24/08/17 Marie: The starters didn’t grow neither did the repiquage from the 22th. So I did a repiquage again, I repiqued 20 colonies (kanamycin half than usual) and I let the starters from yesterday in the incubator. I also launched a QuickChange, one tube for the mutation A and another for the mutation B. 1µL pfu turbo 6µL dNTP (10uM) 2,5µL Primer Bup or Aup 2,5µL Primer Bdw or Adw 5µL pfu buffer 1µL DMSO 32µL H2O (qsp 50µL)
95°C 2 min
95°C
30 sec
29 cycles
55°C
30 sec
68°C
20 min(2 min per kb)
68°C
2 min
16°C
hold
25/08/17
Marie:
The repiquage has grown so I did a colony PCR on the 19 colonies.

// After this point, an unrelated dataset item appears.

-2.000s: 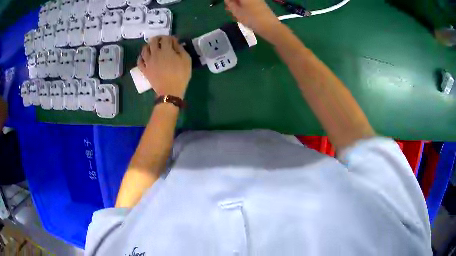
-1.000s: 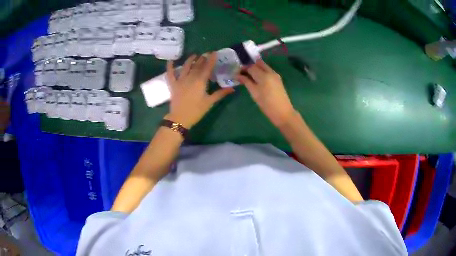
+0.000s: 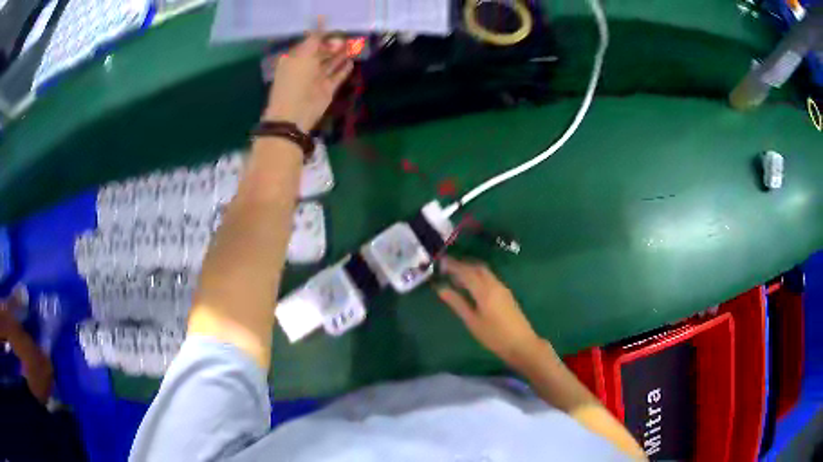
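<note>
The white test strip [image 3: 300, 313] lies slanted on the green bench. Two white plug adapters sit on it, one lower left [image 3: 335, 300] and one upper right [image 3: 402, 257], with black sockets around them. A thin red lead [image 3: 451, 236] reaches the upper adapter's port edge. My right hand [image 3: 487, 307] is beside that edge, fingers apart, nothing visible in it. My left hand [image 3: 307, 79] is stretched to the black tester [image 3: 433, 68] with glowing red digits; its fingers are spread at the tester's front, blurred, with nothing visible in them.
Rows of white adapters [image 3: 153, 207] stand at left, partly behind my left forearm. A paper sheet [image 3: 334, 16] and tan tape roll [image 3: 498, 20] are at the tester. A white cable [image 3: 568, 135] curves right. Red bins [image 3: 614, 370] are lower right. Another person's arm [image 3: 32, 356] shows far left.
My left hand has left the strip and moved up to the tester. My right hand is beside the upper adapter. Two adapters on the strip are now uncovered. The view has shifted and turned.
</note>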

I put 1µL of DpnI in each of the QuickChange tube and let it incubate for 4h at 37°C. Then I started a transformation by putting 10µL in 100µL of TG1 cells. I used only 20µL per PCR tube. Then I spread the mixture in 4 petri dishes with kanamicyn antibiotics (half than usual), 2 for M13KO7mutA and 2 for M13KO7mutB. And then I put one M13KO7mutA and one M13KO7mutB in the incubator 37°C and the other 2 petri dishes at 30°C.
I launched 2 starters of 10mL with kanamycin antibiotics (half than usual). One starter was put in the incubator 37°C and the other in the incubator 30°C.
Camille:
I did the 2 mini prep of the starters prepared by Marie on Friday. I obtained 161,6ng/μL (37℃) and 192ng/μL (30℃).

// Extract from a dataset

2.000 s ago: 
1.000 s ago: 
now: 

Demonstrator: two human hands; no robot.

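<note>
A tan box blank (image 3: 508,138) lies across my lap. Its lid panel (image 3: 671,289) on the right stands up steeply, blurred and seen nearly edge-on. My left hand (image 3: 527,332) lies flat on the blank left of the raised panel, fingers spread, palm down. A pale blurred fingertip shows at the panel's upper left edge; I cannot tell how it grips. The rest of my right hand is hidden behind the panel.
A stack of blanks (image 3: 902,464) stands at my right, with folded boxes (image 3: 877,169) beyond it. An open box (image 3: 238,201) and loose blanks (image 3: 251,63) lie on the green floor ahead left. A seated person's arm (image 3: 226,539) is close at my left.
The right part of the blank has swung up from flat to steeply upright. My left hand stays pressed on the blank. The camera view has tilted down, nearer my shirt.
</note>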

___________________________________________
WEEK 12 : 28/08 → 31/08 28/08/17 Marie: I launched the digestion of the 2 mini prep from yesterday plus M13KO7p2 (original) with the enzymes PstI and BamHI. There should be only one stripe because Δp3 don't have BamHI restriction site. M13KO7 original is here as control, it should be digested twice. We see 2 stripes for M13KO7p2 but nothing for either of the two M13KO7Δp3. There is no plasmid. Also, the Petri dishes of the QuickChange from Thursday showed multiples colonies (mutB has more than mutA and 30℃ has more than 37℃ but there is a high possibility of contaminant).
29/08/17 Marie: I did half the mini prep of the starters I prepared yesterday, I did the first tenth. I obtained 72.9ng/µL, 75.8ng/µL, 76.7ng/µL, 59.25ng/µL, 63.8ng/µL, 62ng/µL, 59ng/µL, 61ng/µL, 66.25ng/µL and 63.8ng/µL. Then I digest them (microwave 600W 50s) with PstI/AvrII for the colonies 1 to 5 and PstI/BspEI for the colonies 6 to 10. On the gel, I also put the plasmid alone. And we see nothing, there is no plasmid.
30/08/17 Marie: I prepared 19 petri dishes with Chloramphenicol antibiotics. Laetitia did the mini prep of the colonies 11 to 20 (that I didn’t do yesterday). But there was nothing in the mini prep. So I did a transformation with 10µL of each tube from the last QuickChange (I didn’t use all of them last time) in 100µL of TG1 cells. And I spread it on 2 petri dishes with Kanamycin antibiotics (normal dose).
31/08/17 Marie: I did the mini prep of LacI-RBS-p3Ec and LacI-Deps, I obtained 124 ng/µL, 159 ng/µL, 235.5 ng/µL and 244 ng/µL.